Cette traque sans merci menace aujourd’hui l’espèce d’extinction.
Il reste 5000 spécimens de rhinocéros noirs sur le continent, dont 1900 en Afrique du Sud. Le pays en abrite aussi 20 000 spécimens blancs, soit 80 % de la population mondiale.
Même s’il est l’un des plus surveillés, le célébrissime parc Kruger (nord-est) n’échappe pas à l’appétit vorace des braconniers.
La femelle que vient de découvrir le détective Rossouw est la quatrième victime de leur basse besogne en quelques semaines à peine. À un kilomètre de là, un autre rhinocéros est retrouvé mort, lui aussi amputé de ses deux cornes.
MIEUX ÉQUIPÉS
Mieux armés et plus nombreux, les « rangers » commencent lentement à prendre le pas sur leurs proies. « Nous avons réduit le nombre d’animaux victimes de braconnage. Il était de cinq par jour il y a deux ans, nous pouvons fièrement annoncer que ce chiffre a aujourd’hui été réduit à une moyenne de 1,3 par jour », s’enorgueillit le porte-parole de Sanpark, Isaac Phaahla.
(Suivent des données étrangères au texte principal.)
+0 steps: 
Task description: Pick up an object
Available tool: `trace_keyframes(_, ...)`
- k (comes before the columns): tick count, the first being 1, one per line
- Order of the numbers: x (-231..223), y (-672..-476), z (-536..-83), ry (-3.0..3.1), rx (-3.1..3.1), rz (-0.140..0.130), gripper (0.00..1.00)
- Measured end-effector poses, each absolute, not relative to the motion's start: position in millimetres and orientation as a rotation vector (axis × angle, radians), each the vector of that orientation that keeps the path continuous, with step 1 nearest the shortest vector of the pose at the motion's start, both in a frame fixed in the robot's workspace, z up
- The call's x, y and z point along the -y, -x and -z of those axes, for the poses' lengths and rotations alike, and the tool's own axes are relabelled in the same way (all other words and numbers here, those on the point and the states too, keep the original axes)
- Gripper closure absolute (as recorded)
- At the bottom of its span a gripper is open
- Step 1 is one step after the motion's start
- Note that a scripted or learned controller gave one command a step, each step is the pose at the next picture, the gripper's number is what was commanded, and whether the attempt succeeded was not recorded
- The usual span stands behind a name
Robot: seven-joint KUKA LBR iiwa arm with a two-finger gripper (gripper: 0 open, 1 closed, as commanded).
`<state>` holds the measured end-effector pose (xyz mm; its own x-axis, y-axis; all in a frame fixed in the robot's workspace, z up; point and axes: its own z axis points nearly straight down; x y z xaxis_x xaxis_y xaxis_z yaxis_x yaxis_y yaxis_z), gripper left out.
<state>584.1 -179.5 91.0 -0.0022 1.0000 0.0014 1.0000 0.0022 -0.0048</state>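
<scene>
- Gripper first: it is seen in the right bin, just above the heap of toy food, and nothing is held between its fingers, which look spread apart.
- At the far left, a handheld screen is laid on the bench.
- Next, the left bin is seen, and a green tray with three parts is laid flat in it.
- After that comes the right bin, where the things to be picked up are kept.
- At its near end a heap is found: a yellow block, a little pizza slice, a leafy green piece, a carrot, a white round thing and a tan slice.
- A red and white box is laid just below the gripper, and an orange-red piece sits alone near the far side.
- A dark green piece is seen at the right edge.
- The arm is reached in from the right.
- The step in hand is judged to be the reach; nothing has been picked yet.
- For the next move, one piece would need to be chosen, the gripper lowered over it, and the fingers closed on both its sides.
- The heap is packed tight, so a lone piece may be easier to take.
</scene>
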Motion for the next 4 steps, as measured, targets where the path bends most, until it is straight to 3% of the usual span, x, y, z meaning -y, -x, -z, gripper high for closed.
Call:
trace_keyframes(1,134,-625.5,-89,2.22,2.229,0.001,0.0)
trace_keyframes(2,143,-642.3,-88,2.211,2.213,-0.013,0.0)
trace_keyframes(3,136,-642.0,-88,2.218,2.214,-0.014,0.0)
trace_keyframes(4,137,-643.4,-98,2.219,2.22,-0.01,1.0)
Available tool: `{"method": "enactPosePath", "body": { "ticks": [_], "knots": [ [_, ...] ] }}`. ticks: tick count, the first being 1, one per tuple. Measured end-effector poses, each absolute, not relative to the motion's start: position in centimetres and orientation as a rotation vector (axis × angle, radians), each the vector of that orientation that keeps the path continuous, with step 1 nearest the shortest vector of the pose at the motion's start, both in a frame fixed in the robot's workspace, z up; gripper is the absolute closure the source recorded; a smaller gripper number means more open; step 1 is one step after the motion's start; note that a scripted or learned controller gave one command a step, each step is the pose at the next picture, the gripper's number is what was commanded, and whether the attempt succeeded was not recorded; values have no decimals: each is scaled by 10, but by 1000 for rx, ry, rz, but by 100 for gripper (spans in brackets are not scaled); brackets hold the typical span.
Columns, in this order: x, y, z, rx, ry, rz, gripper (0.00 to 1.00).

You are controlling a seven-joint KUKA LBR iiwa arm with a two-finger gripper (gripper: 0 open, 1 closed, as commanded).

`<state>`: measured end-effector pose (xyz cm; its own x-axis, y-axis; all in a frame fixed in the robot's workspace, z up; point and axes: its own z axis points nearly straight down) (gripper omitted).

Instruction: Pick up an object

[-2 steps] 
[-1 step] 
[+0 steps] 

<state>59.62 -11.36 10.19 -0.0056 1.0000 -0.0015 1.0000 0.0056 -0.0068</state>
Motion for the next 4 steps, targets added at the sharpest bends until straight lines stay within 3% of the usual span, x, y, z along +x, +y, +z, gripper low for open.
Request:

Entre autres innovations, les « rangers » du parc Kruger utilisent aujourd’hui des moyens de détection dernier cri, un avion de surveillance et des chiens spécialement dressés pour renifler l’ivoire des défenses et des cornes.
SURVEILLANCE AÉRIENNE
Selon le pilote Andrew Desmet, le petit avion léger de type Bat Hawk mis à la disposition des « rangers » s’est lui aussi révélé une arme redoutable.
La guerre contre le braconnage se livre aussi hors des 2 millions d’hectares du parc Kruger. Sur les routes qui bordent le parc, dans les aéroports, des policiers traquent les filières d’exportation illégale d’ivoire. Sur ce front aussi, les progrès sont difficiles.
Dans la seule province du Mpumalanga, qui abrite la partie sud du Kruger, un total de 365 braconniers présumés de rhinocéros ont été arrêtés dans la première moitié de l’année.